> EXERCISE OBJECTIVE: Tally the lines in the listing below that include "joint". Answer with the count and nothing more.
Content starts
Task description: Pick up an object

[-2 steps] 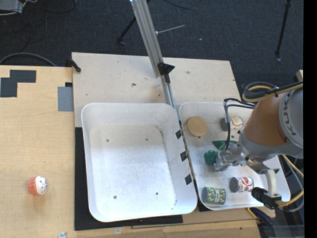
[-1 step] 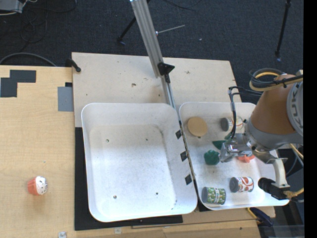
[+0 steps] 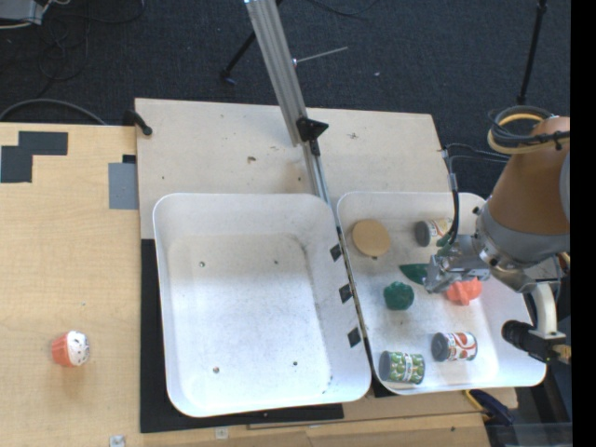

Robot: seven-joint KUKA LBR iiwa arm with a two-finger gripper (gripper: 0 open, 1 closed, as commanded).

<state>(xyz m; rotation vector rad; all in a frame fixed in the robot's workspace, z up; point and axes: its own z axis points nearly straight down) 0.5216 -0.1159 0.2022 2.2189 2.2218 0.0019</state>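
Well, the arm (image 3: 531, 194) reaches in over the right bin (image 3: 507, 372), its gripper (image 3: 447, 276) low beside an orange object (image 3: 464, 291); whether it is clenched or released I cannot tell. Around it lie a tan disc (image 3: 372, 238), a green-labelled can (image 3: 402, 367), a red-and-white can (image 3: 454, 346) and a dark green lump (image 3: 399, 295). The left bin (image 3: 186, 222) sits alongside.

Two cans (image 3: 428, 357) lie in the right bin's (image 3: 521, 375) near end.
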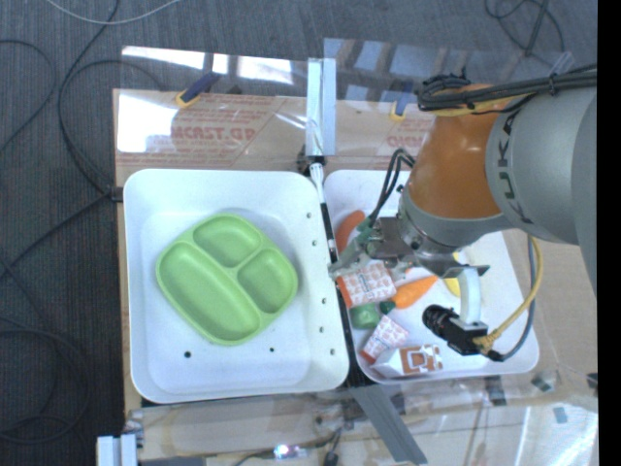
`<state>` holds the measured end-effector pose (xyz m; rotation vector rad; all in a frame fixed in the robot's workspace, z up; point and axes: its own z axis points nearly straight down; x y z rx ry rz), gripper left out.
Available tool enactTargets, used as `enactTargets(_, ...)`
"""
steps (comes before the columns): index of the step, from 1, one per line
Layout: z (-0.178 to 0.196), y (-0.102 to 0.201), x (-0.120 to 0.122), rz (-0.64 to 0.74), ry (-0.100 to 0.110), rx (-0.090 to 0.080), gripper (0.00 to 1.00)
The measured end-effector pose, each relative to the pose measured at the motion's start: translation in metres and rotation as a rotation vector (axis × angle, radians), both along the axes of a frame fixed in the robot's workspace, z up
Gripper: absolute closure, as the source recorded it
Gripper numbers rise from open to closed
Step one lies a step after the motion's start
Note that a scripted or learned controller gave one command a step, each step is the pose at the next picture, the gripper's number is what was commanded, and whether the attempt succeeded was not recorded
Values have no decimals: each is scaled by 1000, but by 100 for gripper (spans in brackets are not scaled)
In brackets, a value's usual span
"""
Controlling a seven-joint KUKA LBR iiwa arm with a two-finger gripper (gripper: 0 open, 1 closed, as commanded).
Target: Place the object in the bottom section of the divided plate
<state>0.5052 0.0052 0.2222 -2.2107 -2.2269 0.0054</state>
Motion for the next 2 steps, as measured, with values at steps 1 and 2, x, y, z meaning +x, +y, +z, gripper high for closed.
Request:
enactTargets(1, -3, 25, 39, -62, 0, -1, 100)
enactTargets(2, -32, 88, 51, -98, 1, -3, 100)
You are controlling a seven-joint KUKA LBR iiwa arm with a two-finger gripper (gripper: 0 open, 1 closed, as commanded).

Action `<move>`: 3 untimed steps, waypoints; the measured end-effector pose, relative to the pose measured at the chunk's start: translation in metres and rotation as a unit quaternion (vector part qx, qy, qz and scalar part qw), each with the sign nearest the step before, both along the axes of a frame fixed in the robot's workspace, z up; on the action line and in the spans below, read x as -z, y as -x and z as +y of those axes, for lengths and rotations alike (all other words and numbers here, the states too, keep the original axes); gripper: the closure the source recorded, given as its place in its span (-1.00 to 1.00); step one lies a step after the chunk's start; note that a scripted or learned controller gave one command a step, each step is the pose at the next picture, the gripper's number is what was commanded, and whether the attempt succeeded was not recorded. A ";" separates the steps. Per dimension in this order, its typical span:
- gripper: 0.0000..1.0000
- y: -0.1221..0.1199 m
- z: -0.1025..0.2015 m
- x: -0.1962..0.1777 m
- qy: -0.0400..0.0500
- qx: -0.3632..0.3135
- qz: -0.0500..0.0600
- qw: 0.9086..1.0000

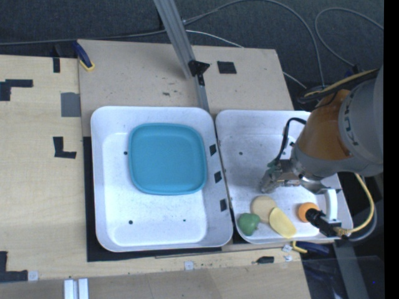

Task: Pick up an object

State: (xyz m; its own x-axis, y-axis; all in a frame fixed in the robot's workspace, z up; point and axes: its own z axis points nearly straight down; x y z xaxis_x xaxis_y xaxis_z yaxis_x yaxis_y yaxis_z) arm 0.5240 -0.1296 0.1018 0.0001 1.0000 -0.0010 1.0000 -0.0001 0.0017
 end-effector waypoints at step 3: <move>1.00 -0.011 0.015 -0.129 0.000 0.000 0.001 1.000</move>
State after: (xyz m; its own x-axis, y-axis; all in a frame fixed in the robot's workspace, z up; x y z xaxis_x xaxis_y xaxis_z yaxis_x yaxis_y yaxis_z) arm 0.5353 -0.1151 0.2312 -0.0004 1.0000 -0.0001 1.0000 0.0004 0.0003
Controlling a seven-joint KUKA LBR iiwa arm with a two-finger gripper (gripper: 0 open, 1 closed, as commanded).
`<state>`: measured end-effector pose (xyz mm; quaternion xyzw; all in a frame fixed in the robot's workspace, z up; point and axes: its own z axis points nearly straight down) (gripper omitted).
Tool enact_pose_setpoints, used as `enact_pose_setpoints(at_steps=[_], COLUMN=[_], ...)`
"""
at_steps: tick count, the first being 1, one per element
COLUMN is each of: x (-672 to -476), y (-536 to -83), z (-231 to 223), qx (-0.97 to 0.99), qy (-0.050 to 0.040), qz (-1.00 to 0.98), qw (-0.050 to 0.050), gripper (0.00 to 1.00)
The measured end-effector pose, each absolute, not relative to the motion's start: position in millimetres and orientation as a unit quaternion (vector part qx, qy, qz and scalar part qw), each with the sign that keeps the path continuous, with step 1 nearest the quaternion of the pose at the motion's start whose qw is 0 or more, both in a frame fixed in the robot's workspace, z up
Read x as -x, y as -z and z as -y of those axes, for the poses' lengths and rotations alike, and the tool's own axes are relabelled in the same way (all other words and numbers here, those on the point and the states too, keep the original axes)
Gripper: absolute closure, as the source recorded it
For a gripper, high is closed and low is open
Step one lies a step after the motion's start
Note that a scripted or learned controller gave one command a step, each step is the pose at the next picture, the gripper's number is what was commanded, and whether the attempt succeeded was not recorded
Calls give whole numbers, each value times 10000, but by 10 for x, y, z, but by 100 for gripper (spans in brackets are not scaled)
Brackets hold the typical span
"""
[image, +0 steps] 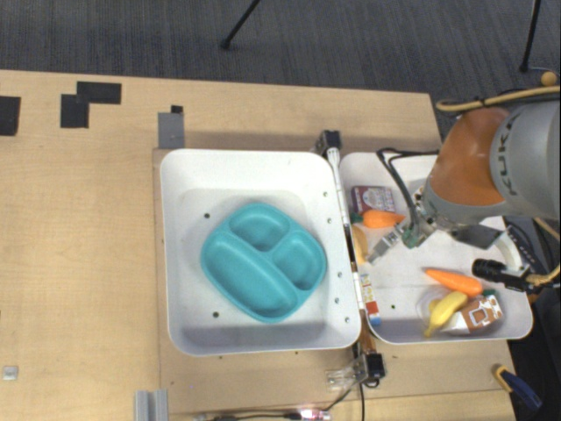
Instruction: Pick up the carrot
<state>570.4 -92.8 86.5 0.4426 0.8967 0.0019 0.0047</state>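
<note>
The carrot (453,280) lies in the right bin (412,327), near the worktop's right edge. The pincer (386,244) hovers left of it; its grip state cannot be told.

A: How is the light?

B: Bright and even, coming from overhead. The counter (79,261) reads evenly lit with no hot spots.

A: Shadows?

B: Soft ones. The left bin (254,169) has grey shading along its inner walls and beside the teal plate (263,261). The arm (491,160) darkens part of the right bin (517,323) under it.

A: Glare or blur?

B: A mild sheen on the arm's orange band. Focus is fair, though small items in the right bin look soft and low in detail.
</note>
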Motion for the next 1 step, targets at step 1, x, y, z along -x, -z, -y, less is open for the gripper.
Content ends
> EXERCISE SOLUTION: 4